# WORK TO COMPLETE:
Across the listing, how many lines contain "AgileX"? The reply is the number alone.

# EXERCISE MATERIALS:

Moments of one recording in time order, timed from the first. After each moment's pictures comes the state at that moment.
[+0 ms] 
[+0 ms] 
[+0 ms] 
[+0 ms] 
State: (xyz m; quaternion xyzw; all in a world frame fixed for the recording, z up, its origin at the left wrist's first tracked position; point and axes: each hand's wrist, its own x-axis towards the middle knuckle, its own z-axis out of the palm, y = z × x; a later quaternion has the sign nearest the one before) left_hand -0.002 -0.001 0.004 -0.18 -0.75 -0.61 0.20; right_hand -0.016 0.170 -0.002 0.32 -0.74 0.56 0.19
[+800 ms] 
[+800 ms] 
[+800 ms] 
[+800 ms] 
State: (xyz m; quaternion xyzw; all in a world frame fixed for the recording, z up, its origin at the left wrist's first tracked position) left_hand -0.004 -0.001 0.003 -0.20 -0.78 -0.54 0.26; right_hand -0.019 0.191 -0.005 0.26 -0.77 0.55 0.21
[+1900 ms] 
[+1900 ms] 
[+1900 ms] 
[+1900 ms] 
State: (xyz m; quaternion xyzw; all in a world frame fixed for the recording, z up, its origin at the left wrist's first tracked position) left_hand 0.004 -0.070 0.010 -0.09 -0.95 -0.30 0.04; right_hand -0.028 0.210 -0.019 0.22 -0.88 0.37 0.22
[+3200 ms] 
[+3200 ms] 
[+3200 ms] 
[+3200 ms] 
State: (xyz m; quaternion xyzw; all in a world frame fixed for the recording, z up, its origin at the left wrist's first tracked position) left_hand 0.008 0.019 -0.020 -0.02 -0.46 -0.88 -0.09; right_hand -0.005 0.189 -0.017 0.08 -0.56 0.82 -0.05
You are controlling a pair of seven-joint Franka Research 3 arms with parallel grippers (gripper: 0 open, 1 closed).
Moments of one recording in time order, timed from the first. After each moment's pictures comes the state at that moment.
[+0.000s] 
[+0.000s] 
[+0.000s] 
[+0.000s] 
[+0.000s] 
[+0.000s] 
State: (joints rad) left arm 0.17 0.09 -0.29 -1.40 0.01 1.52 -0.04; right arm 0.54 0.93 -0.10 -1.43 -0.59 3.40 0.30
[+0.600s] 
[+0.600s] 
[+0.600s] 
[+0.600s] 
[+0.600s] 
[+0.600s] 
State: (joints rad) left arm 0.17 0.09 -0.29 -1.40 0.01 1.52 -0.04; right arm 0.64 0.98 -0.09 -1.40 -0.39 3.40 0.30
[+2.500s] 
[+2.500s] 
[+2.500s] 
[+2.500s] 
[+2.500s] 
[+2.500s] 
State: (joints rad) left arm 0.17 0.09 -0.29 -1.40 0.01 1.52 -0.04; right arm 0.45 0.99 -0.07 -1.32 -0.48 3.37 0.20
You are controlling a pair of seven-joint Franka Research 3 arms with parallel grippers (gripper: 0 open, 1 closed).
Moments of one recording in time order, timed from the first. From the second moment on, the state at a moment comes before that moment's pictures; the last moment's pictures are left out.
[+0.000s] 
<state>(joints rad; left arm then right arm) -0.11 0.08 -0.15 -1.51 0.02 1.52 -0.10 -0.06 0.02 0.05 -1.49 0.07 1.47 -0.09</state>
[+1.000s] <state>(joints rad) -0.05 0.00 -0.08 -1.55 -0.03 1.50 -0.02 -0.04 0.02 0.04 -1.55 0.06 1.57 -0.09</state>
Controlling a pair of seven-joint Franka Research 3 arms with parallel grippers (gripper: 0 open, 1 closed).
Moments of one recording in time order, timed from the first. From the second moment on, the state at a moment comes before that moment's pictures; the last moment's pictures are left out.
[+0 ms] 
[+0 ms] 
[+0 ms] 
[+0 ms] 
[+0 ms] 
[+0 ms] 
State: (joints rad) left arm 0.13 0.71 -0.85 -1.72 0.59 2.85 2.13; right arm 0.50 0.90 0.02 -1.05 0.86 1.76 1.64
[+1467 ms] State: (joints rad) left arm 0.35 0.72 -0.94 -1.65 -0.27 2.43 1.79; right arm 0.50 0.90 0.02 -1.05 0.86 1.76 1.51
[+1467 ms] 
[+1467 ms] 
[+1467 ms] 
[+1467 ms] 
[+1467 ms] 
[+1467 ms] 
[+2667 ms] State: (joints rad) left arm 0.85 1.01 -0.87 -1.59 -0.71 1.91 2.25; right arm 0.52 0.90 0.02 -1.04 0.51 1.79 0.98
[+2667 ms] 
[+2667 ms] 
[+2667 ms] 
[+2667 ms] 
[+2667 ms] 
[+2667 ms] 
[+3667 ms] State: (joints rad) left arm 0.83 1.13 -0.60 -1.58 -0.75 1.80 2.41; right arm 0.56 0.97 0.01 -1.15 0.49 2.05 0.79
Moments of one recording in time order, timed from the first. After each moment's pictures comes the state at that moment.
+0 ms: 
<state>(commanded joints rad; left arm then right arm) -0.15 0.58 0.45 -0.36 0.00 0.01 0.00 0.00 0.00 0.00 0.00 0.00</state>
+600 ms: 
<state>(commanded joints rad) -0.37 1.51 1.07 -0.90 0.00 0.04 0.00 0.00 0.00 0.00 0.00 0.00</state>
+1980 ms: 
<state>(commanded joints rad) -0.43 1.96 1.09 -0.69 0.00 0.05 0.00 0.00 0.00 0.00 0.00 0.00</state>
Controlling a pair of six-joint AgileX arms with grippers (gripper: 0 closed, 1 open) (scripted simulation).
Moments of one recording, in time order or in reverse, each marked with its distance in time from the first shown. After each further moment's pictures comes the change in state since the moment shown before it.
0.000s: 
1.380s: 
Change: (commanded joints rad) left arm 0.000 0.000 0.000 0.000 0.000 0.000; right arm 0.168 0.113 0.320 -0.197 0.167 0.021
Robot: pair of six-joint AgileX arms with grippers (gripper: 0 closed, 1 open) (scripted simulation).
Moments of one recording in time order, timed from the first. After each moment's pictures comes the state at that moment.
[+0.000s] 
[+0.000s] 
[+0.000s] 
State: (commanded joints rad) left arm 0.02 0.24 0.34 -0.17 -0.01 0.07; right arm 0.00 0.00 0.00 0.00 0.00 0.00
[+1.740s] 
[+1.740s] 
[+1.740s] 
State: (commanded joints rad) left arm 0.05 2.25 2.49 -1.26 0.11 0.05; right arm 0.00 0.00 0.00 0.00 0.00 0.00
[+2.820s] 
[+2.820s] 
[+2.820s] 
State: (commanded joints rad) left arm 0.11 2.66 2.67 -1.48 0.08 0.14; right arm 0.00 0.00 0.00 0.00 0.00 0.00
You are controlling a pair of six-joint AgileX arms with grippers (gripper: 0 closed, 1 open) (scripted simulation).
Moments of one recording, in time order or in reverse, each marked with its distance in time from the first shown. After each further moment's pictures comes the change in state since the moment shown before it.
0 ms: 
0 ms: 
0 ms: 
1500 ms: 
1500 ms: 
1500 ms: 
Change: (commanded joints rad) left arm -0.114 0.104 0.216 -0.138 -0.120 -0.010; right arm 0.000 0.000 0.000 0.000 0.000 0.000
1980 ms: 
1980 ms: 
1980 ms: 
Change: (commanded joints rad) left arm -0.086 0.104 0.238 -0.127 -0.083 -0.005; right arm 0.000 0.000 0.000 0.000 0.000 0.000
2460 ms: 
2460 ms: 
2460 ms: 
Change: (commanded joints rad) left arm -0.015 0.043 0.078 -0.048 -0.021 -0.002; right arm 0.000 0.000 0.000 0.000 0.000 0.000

# ANSWER BOX:
3